[Task directions]
The records below are to be restated word for word, with their images omitted.

Stored data:

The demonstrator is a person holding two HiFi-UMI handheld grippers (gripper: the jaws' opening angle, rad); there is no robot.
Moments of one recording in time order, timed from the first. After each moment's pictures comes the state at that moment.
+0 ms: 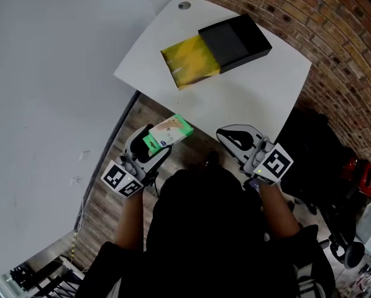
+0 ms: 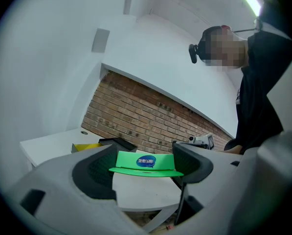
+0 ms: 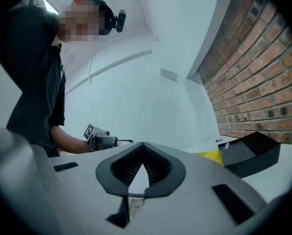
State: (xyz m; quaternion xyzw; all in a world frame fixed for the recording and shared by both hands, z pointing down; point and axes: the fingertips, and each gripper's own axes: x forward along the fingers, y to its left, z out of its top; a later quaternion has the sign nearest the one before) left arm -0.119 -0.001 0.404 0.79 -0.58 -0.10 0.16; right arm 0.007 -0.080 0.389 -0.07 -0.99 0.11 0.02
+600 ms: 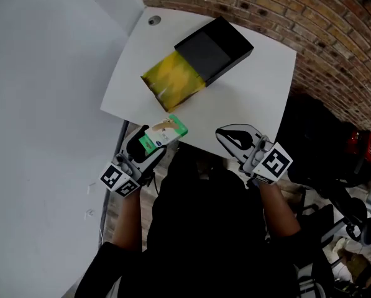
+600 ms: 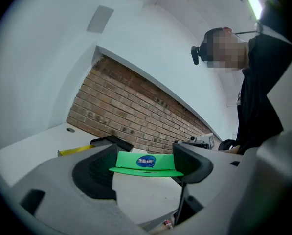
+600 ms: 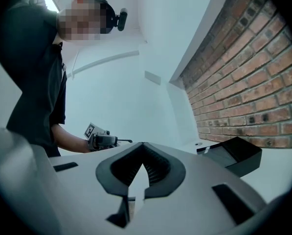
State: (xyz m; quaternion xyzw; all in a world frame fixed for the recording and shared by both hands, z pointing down) left arm -0.163 -0.094 0.419 0.84 -0.49 -0.08 0.19; right arm -0.011 -0.147 0.399 0.04 -0.99 0.11 0.02
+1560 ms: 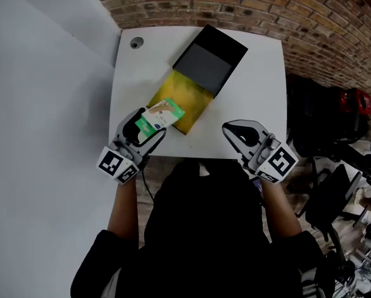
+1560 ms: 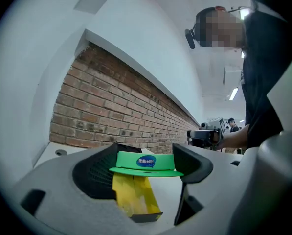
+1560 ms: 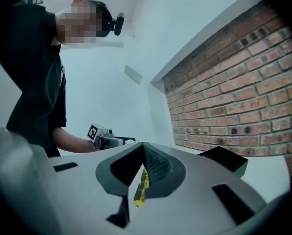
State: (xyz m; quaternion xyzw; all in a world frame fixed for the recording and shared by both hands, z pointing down) left arm -0.280 -0.223 0.423 0.92 -0.36 -0.03 0.13; right arm -0.106 -0.197 0.383 0.23 -0.97 0.09 0.04
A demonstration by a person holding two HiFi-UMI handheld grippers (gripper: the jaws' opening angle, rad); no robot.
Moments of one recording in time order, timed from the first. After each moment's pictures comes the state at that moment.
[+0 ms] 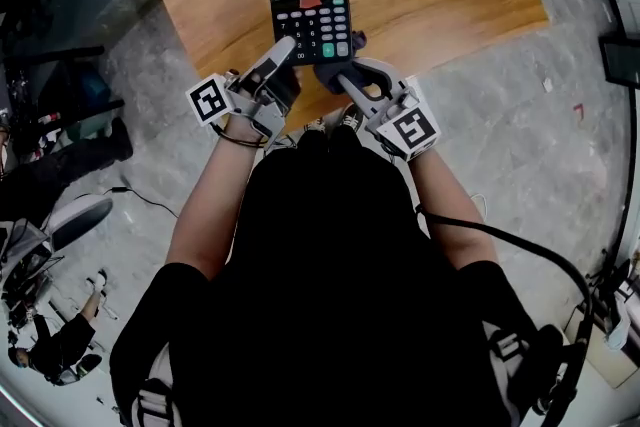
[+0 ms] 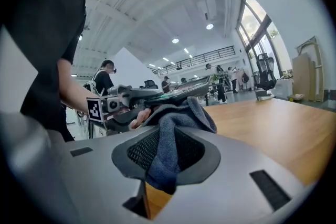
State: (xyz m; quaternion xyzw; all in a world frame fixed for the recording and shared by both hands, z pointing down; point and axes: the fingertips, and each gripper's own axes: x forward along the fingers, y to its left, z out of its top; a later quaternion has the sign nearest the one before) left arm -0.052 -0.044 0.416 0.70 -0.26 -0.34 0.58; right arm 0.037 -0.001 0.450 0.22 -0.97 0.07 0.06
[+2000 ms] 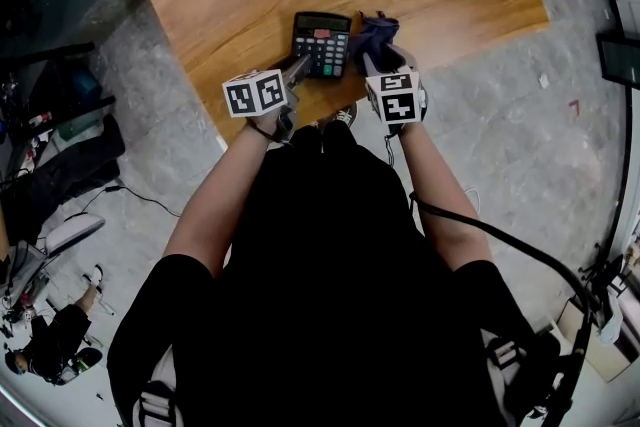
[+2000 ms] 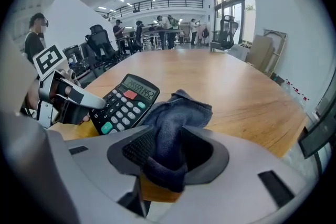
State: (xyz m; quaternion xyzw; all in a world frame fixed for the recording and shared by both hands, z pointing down) left arm -0.064 -0.063 0.607 0.72 -0.46 0.10 0.51; right arm 0.086 -0.100 0.595 0.40 -0.81 0.20 0.37
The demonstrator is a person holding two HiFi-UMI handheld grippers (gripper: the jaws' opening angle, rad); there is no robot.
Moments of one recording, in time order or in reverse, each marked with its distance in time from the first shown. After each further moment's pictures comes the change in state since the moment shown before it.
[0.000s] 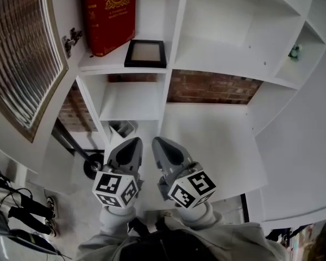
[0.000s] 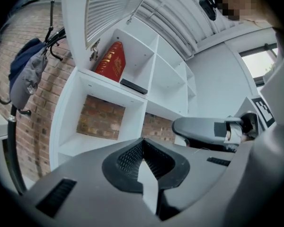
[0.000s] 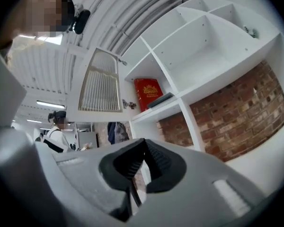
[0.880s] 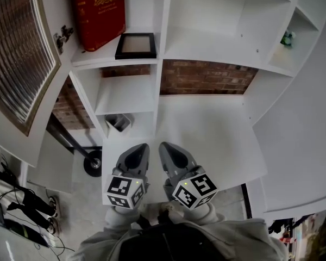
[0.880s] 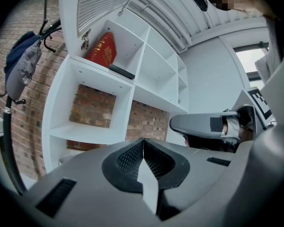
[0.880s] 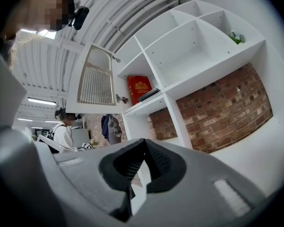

[Result of this exercise]
The demonstrator is a person holding two HiFi-UMI handheld grippers (gripper: the jaws' opening angle, rad); there is no robot.
Moments of one recording in time order, timed from the first. After each moment's pictures comes the state at that moment.
+0 ms: 
+0 ms: 
+0 ms: 
State: (xyz m; quaternion xyzw; all in a world frame fixed for the recording and shared by both hands, z pointing down; point and axes: the fingertips, and each gripper's own axes: x forward along the fingers, y to its left, z out of its top; a later quaternion has the sign nearest the one before) left arm -0.119 -0.001 0.404 0.79 -0.58 -0.10 0.16; right arm 0.007 -0.080 0.389 -0.07 -0.99 0.11 0.02
+600 ms: 
+600 ms: 
+600 ms: 
State: (xyz m; quaternion xyzw; all in a world frame fixed for the recording and shared by both hands, z pointing down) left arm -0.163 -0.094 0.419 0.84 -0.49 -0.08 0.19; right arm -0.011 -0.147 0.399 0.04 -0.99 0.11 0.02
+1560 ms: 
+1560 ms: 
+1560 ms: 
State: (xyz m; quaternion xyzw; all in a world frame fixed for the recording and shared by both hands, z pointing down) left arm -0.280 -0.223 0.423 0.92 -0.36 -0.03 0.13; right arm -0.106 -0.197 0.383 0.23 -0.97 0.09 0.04
A demonstration by a person holding two HiFi-UMI handheld grippers (gripper: the jaws' opening angle, rad); no robot.
Moments of one recording in time order, timed from the first. After each moment's pictures comes the state at that moment.
[+0 ms] 
[+0 ms] 
State: (xyz m; quaternion xyzw; all in a world frame fixed for the recording and shared by both hands, z pointing down; point and axes: the fingertips, and each gripper's own axes: x forward along the fingers, y to its left, z out of its top; a later quaternion has the sign nearest the one before) left arm -0.052 -0.044 0.416 0.70 -0.26 -0.34 0.58; right arm 0.037 -0.001 0.450 0.22 -0.97 0.07 0.06
[+2000 ms] 
[+2000 ms] 
State: (xyz m; quaternion xyzw; all in a world frame fixed for the recording and shared by both hands, z pointing down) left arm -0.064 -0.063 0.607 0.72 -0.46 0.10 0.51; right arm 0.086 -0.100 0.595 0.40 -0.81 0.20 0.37
The demonstrator is a person holding two HiFi-UMI handheld grippers (gripper: the jaws' opening angle, rad); there is no robot.
Moments of one recording, in time order or in reverse, each marked with its distance in time from the first shown. After each further moment's pictures comes the change in state since the moment shown before it.
[0.000s] 
[0.000s] 
[0.000s] 
[0.880s] 
[0.880s] 
[0.880s] 

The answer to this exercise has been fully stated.